Friedman’s equating of President Obama’s decision not to symbolically embrace the specific provisions of the Simpson-Bowles deficit reduction plan with Republican threats to allow the United States to default and thus devastate the global economy—in spite of obvious indications of the president’s obsession with obtaining a Grand Bargain during negotiations with House Speaker John Boehner—is among the dumber things Friedman has written over the years. Friedman’s argument is built on the premise that both parties must be equally culpable for the failure to obtain a Grand Bargain, reality be damned, for only a partisan would ever suggest that one side was more unreasonable than the other.
Brooks, likewise, betrayed the shallowness of his thinking in a column responding to President Obama’s September jobs speech, writing, “The president is sounding like the Al Gore for President campaign, but without the earth tones. Tax increases for the rich! Protect entitlements! People versus the powerful! I was hoping the president would give a cynical nation something unconventional, but, as you know, I’m a sap.”
Brooks does not deny that there was nothing remotely radical or especially liberal about the substance of the speech or that there was nothing in it that candidate Obama of 2008—once the object of Brooks’ affection—did not support. All that was different was the president’s more defiant tone, which was inevitable and justified after three years of unrequited bipartisan overtures.
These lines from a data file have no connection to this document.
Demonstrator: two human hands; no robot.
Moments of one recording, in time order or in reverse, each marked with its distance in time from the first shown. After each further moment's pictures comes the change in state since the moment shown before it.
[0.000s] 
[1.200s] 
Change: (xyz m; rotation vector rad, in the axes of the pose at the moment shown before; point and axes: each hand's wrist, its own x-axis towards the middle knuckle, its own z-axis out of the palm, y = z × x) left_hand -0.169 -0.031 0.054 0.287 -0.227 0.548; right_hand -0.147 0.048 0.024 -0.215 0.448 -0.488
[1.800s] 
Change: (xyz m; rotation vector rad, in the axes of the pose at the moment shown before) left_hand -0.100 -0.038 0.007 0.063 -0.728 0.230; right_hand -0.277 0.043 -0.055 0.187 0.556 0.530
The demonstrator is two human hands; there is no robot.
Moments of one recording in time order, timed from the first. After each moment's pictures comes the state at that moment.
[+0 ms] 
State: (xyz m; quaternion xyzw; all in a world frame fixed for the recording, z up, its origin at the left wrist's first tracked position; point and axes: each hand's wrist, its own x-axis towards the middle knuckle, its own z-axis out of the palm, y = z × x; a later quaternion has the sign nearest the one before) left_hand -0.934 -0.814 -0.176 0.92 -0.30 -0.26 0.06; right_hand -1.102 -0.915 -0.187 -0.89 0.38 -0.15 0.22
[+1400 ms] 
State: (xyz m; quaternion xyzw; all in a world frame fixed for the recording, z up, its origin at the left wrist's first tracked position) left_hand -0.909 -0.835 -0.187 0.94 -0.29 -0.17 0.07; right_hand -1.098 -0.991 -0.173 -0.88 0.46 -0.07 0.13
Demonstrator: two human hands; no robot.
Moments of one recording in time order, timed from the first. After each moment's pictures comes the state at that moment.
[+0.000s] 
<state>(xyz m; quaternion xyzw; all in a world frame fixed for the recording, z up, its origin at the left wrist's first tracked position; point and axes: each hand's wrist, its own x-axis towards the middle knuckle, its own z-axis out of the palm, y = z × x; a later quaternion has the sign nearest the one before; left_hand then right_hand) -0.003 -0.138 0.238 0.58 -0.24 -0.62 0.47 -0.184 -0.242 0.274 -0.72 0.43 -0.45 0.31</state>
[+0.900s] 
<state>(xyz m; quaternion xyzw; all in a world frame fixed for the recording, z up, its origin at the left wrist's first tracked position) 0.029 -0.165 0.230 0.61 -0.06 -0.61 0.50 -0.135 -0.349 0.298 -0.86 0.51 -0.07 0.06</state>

And that alone sufficed for Brooks to title his piece “Obama Rejects Obamaism.”
Brooks’ semi-sarcastic admission of sappiness should not, in fact, be sarcastic. He is a sap, and his feel-good, faux centrism bears no resemblance to true centrism. Centrism should not feel good at all but should instead come at great political cost, entail great political risk, and demand great political courage. This is the kind of governing-focused centrism practiced by the members of the Simpson-Bowles Commission and, yes, President Obama. There is nothing brave about a centrism that focuses on optics and self-interest. In fact, recent history shows that this style of false moderation only empowers radicalism; if it weren’t for the likes of Tester, Nelson, Brooks, and Friedman, it wouldn’t be so easy for Republicans to nudge that cherished center ever rightward and make it ever harder for real centrists to get credit for their political sacrifice.
Dhruv K. Singhal ’12, a former associate editorial chair, is an English concentrator in Currier House.